Who wants to access 192.168.1.184:8443?

I do, while obviously connected to tailscale (i only want access to home assistant using the local pc connected to the same router or when connected to the same tailnet) 192.168.1.184 is the local address of the home assistant minipc. 8443 was the port. now it is 192.168.1.184:8123, the standard home assistant port. This can therefore be accessed with or without tailscale. I can now also access home assistant through the tailscale domain that was given to me, this only works when connected to tailscale, which is exactly what i want.

I also took your advice and removed port 443 altogether. tailscale is not using 8443 and home assistant locally(in configuration.yaml) uses 8123.

[lmagyar]

Who wants to access 192.168.1.184:8443? I do

Read the docs, read what I've wrote: tailscale proxy is only available on the tailnet, not on your LAN! Full stop.
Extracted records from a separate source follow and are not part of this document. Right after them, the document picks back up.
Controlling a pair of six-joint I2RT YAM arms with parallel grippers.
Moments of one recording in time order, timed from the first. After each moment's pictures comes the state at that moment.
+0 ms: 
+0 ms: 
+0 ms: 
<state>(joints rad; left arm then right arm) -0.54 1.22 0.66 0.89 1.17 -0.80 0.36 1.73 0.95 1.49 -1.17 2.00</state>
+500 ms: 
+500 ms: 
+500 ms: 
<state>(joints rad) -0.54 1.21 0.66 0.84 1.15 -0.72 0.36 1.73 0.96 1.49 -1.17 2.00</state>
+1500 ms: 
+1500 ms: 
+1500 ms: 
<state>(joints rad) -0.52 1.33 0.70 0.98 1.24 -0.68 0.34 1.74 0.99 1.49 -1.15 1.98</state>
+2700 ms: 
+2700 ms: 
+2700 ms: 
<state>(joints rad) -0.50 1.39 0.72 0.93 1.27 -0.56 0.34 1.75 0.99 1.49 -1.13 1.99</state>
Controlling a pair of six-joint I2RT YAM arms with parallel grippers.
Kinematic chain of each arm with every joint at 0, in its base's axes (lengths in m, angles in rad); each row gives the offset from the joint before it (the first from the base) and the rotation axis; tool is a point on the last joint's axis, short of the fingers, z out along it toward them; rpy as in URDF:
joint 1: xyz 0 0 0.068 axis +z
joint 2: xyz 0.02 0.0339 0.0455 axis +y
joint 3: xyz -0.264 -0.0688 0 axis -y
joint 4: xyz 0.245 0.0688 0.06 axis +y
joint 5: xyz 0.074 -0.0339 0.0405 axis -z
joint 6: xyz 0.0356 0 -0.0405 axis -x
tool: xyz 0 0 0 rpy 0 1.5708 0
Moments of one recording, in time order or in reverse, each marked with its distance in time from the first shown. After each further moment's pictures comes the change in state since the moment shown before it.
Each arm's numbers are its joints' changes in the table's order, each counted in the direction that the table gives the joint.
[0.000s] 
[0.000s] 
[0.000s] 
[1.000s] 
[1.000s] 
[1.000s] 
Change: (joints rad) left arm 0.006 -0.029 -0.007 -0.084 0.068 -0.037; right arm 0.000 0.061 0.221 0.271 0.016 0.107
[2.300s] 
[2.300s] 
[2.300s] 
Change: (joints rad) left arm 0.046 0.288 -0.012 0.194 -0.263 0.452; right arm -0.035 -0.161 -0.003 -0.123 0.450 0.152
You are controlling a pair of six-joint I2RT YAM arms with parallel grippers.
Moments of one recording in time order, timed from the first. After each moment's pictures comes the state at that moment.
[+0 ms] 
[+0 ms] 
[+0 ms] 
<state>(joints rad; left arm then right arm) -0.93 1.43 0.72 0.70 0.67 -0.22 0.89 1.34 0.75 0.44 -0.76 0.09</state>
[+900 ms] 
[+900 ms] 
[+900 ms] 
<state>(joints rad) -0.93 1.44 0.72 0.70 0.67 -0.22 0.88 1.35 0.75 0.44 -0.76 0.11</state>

Remove any tailscale router config, because you don't need it. To have a clean config, disable any subnet routing and exit node config on tailscale's admin page for this HA instance and your PC, then:

• when PC is connected to LAN, http://<HA's LAN IP>:8123 should work
• when PC is connected to tailnet, http://<HA's tailnet IP or name>:8123 should work
• when PC is connected to tailnet AND add-on's proxy is enabled, httpS://<HA's tailnet name>:8443 should work
• nothing else should work
• until the first 3 steps doesn't work, remove other misconfigurations

[borgqueenx]

ah, my bad, the 192.168.1.184:8443 was working on local when i changed the configuration.yaml to this port, but with current settings that i gave before it is not possible anymore. Your pointers are all correct. When there is no incoming connection the add-on's log also stay clean without any errors. it starts when connecting to the home assistant machine over the tailnet, exit node enabled or disabled.

[lmagyar]

And what is the log with the current settings?

[borgqueenx]

pretty much the same logs as given earlier.... Could it be that a router firewall or settings are messing with tailscale's ability to "just work"?

[borgqueenx]

So, i just figured out something weird... When connecting to home assistant through my tailscale IP address of the home assistant host pc, everything is blazing fast as it is when connecting to the device locally. When using the domain name of tailscale to access the host (with https), it is when things are impossibly slow.

[lmagyar]

Without logs I can't say anything. Please check, that the resolved IP of the hostname is the same as the tailscale IP, my guess is that your laptop resolves a different IP.

[github-actions[bot]]

There hasn't been any activity on this issue recently, so we clean up some of the older and inactive issues. Please make sure to update to the latest version and check if that solves the issue. Let us know if that works for you by leaving a comment 👍 This issue has now been marked as stale and will be closed if no further activity occurs. Thanks!